**WHAT IS REQUIRED:**
Only the text of the records, copied exactly, is wanted; no pictures.

**RECORDS:**
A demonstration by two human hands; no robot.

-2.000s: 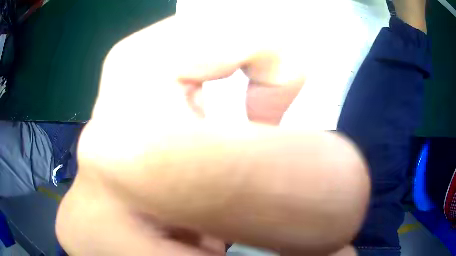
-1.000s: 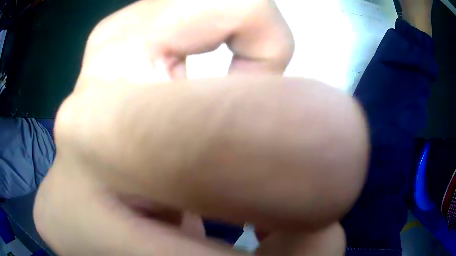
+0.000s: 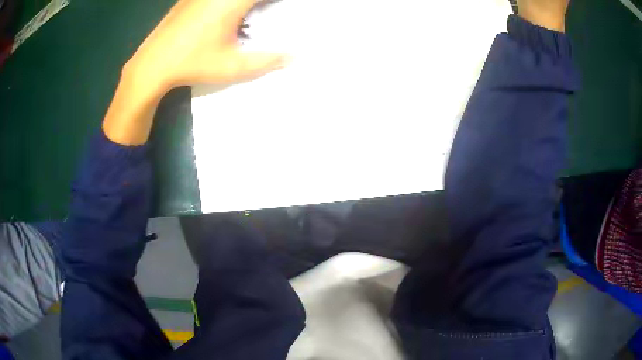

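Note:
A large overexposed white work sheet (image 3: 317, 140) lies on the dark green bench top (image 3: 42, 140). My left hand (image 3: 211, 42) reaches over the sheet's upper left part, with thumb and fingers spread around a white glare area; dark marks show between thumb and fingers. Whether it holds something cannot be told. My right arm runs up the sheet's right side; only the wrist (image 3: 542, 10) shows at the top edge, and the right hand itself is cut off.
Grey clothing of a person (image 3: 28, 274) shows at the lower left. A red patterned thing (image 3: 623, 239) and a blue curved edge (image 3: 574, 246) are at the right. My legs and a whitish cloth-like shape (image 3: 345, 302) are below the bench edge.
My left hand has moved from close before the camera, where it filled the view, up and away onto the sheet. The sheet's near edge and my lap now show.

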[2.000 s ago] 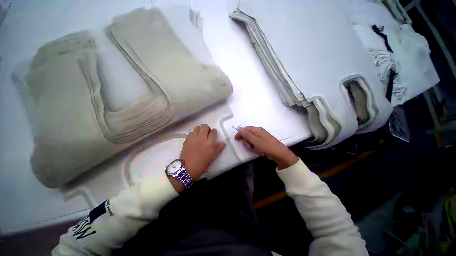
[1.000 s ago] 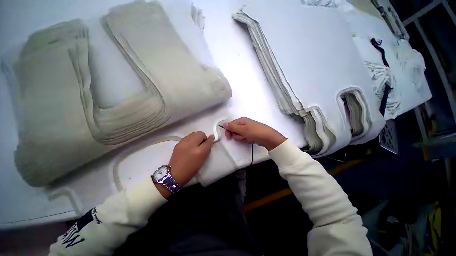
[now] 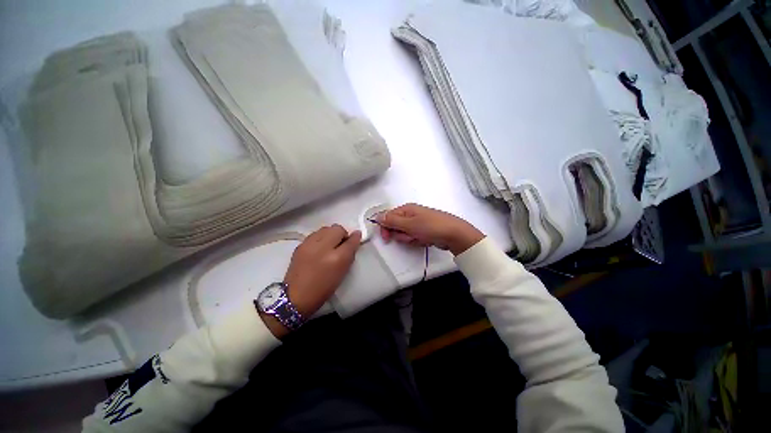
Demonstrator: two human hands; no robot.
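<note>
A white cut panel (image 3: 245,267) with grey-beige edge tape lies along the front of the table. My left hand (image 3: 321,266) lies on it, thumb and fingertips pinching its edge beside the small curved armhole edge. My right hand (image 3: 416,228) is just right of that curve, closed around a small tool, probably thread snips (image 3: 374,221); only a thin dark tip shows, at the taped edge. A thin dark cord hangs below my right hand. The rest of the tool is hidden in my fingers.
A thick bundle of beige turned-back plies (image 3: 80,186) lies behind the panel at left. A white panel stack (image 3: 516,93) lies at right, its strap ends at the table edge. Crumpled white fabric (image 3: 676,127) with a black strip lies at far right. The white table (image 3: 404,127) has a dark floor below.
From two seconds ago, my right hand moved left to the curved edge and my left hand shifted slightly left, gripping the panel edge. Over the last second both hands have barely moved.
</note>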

**RESULT:**
A demonstration by two human hands; no robot.

-2.000s: 
-1.000s: 
+0.000s: 

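Note:
A large overexposed white work sheet (image 3: 317, 140) lies on the dark green bench top (image 3: 42, 140). My left hand (image 3: 211, 42) reaches over the sheet's upper left part, with thumb and fingers spread around a white glare area; dark marks show between thumb and fingers. Whether it holds something cannot be told. My right arm runs up the sheet's right side; only the wrist (image 3: 542, 10) shows at the top edge, and the right hand itself is cut off.
Grey clothing of a person (image 3: 28, 274) shows at the lower left. A red patterned thing (image 3: 623, 239) and a blue curved edge (image 3: 574, 246) are at the right. My legs and a whitish cloth-like shape (image 3: 345, 302) are below the bench edge.
My left hand has moved from close before the camera, where it filled the view, up and away onto the sheet. The sheet's near edge and my lap now show.
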
[2.000 s ago] 
[1.000 s ago] 
[now] 
Demonstrator: two human hands; no robot.
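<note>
A white cut panel (image 3: 245,267) with grey-beige edge tape lies along the front of the table. My left hand (image 3: 321,266) lies on it, thumb and fingertips pinching its edge beside the small curved armhole edge. My right hand (image 3: 416,228) is just right of that curve, closed around a small tool, probably thread snips (image 3: 374,221); only a thin dark tip shows, at the taped edge. A thin dark cord hangs below my right hand. The rest of the tool is hidden in my fingers.
A thick bundle of beige turned-back plies (image 3: 80,186) lies behind the panel at left. A white panel stack (image 3: 516,93) lies at right, its strap ends at the table edge. Crumpled white fabric (image 3: 676,127) with a black strip lies at far right. The white table (image 3: 404,127) has a dark floor below.
From two seconds ago, my right hand moved left to the curved edge and my left hand shifted slightly left, gripping the panel edge. Over the last second both hands have barely moved.
</note>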

What this exercise asked for has been supplied.